Edit of code with processor agent:
let dumpToDatabase (tweets:tweet list)=
bulk insert of tweets in database
let agentProcessor =
Agent.Start(fun (inbox: MailboxProcessor<string list>) ->
async{
while true do
let! msg = inbox.Receive()
try
msg
|> List.map(decode)
|> dumpToDatabase
with
| _ as ex -> Console.WriteLine("Processor "+ex.ToString()))
}
)
let agentDump =
Agent.Start(fun (inbox: MailboxProcessor<string>) ->
let rec loop messageList count = async{
try
let! newMsg = inbox.Receive()
let newMsgList = newMsg::messageList
if count = 10 then
agentProcessor.Post( newMsgList )
return! loop [] 0
else
return! loop newMsgList (count+1)
with
| _ as ex -> Console.WriteLine("Dump "+ex.ToString())
}
loop [] 0)
let filter_url = "http://stream.twitter.com/1/statuses/filter.json"
let parameters = "track=RT&"
let stream_url = filter_url
let stream = twitterStream MyCredentials stream_url parameters
while true do
agentDump.Post(stream.ReadLine())
I think that the best way to describe agent is that it is is a running process that keeps some state and can communicate with other agents (or web pages or database).
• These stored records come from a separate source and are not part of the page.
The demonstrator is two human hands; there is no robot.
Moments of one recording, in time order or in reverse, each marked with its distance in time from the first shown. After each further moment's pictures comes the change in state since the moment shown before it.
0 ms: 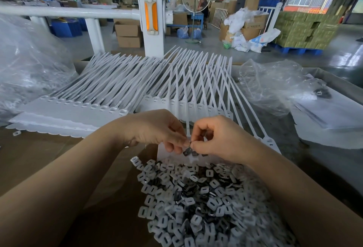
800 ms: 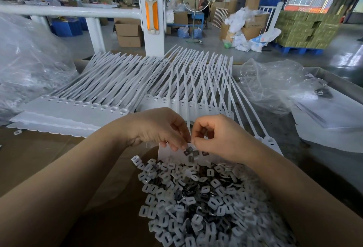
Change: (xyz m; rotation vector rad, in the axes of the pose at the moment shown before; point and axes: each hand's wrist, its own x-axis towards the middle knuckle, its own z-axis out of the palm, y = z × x) left_hand 0.001 0.005 0.000 -0.046 0.031 -0.028; right_hand 0.001 0.000 0.002 0.010 0.027 -0.049
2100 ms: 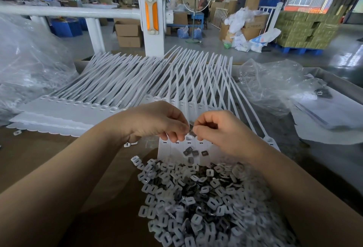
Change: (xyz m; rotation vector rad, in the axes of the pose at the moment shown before) left_hand -0.002 -0.002 -0.005 -0.141 0.100 0.040; right_hand 0.000 -0.001 -0.004 0.126 0.077 0.111
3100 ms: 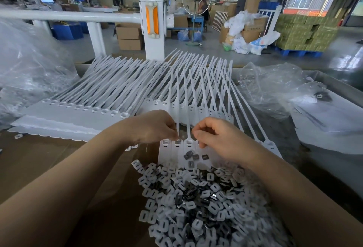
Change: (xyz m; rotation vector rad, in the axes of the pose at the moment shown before) left_hand 0.012 -0.013 0.002 0.394 0.122 -0.134; right_hand 0.004 0.007 0.006 -0.058 -0.044 0.125
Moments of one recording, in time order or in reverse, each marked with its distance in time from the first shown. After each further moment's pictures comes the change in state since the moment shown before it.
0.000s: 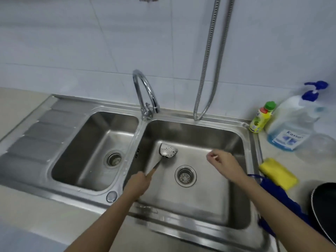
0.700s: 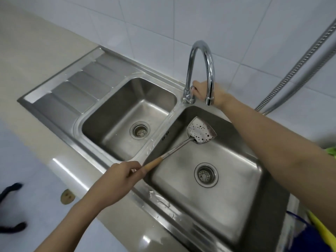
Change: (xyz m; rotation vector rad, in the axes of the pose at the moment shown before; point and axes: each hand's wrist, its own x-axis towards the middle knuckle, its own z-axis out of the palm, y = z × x) left_hand -0.105 -0.037 -0.089 -0.155 0.151 0.155; right_hand 0.260 -0.179 0.053 -0.549 -0.293 -0.512
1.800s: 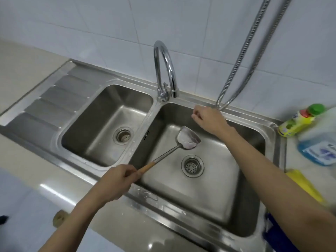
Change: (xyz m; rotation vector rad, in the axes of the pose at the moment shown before) left_hand 0.012 0.014 0.025 -0.028 -0.181 -0.086; right_hand -0.140 0.033 0.050 0.116 0.204 0.185
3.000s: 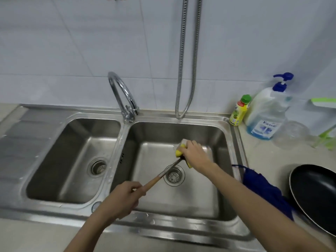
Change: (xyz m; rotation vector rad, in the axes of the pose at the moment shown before) left_hand 0.013 0.037 0.028 -0.062 -0.270 0.167; right_hand -0.127 0.009 0.041 -0.202 -0.032 0.216
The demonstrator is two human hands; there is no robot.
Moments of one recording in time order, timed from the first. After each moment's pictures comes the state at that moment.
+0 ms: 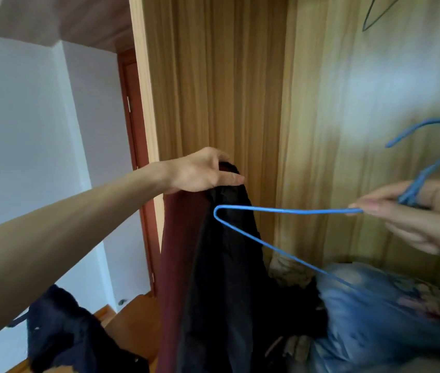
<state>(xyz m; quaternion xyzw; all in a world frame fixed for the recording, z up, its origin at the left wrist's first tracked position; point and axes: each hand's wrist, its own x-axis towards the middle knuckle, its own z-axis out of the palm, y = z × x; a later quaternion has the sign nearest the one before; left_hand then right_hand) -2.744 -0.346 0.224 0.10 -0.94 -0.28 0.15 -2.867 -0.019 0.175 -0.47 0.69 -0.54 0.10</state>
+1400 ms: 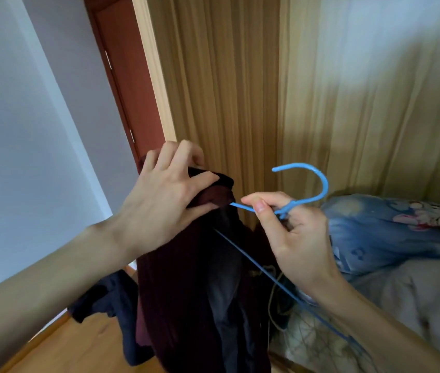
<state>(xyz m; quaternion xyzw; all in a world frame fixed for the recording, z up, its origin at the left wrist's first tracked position) -2.604 -0.340 0.110 -0.03 -0.93 0.19 0.32 -2.721 -0.147 0.031 -0.45 0.61 -0.64 -0.16</state>
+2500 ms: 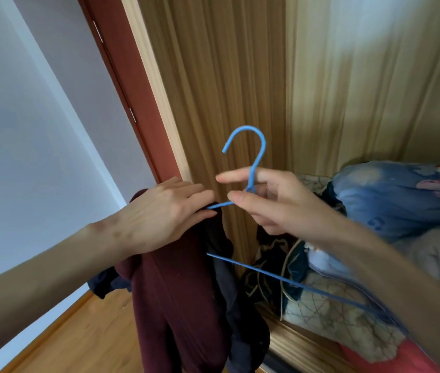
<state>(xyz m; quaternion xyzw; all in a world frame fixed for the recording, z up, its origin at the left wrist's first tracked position) -2.606 -0.373 0.063 -0.13 -0.97 0.13 0.18 -2.745 -0.164 0.043 -0.50 0.57 -0.59 0.28</state>
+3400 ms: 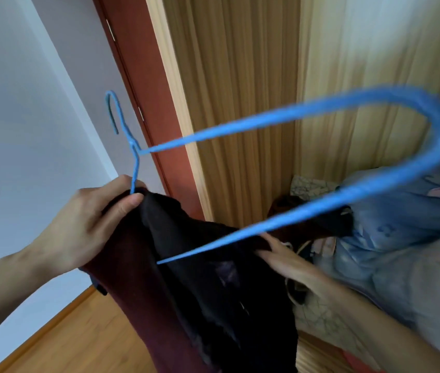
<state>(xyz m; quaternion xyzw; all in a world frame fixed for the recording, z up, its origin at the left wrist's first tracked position) -2.507 -0.415 0.079 0.06 -0.95 -0.11 0.27 -2.798 -0.224 -0.141 -0.39 0.70 -0.50 0.33</state>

When writing agent-based application, you can often use multiple agents that send messages to each other.
I think that the idea to create an agent that reads tweets from the web and stores them in a database is a good choice (though you could also keep the tweets in memory as the state of the agent).
I wouldn't keep the database connection open all the time - MSSQL (and MySQL likely too) implements connection pooling, so it will not close the connection automatically when you release it. This means that it is safer and similarly efficient to reopen the connection each time you need to write data to the database.
Unless you expect to receive a large number of error messages, I would probably do the same for file stream as well (when writing, you can open it, so that new content is added to the end).
The way queue of F# agents work is that it processes messages one by one (in your example, you're waiting for a message using inbox.Receive(). When the queue contains multiple messages, you'll get them one by one (in a loop).
If you wanted to process multiple messages at once, you could write an agent that waits for, say, 10 messages and then sends them as a list to another agent (which would then perform bulk-processing).
You can also specify timeout parameter to the Receive method, so you could wait for at most 10 messages as long as they all arrive within one second - this way, you can quite elegantly implement bulk processing that doesn't hold messages for a long time.